● What you should do:
This exercise calls for a copy of every line in the listing below that carries the word "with".

"""

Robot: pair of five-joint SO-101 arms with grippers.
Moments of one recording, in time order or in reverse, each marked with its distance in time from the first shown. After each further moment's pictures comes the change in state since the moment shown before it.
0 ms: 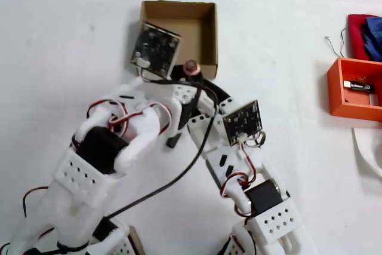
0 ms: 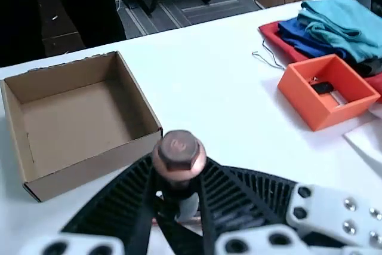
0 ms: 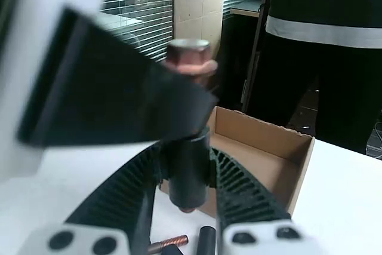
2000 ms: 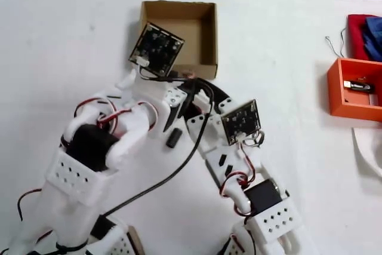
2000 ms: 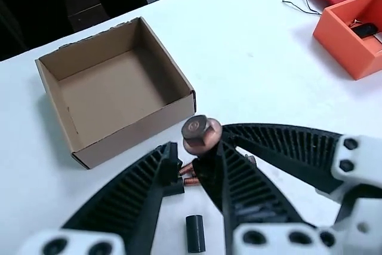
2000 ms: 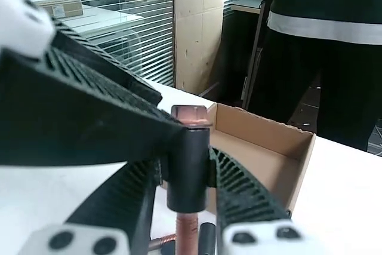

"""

● Expected answer:
Robot: pair of five-joint SO-101 arms with grippers.
Moments of one recording, in time order or in reverse, each marked with its distance in time from the first shown. After each further moment's pictures comes the change in state since the moment shown before it.

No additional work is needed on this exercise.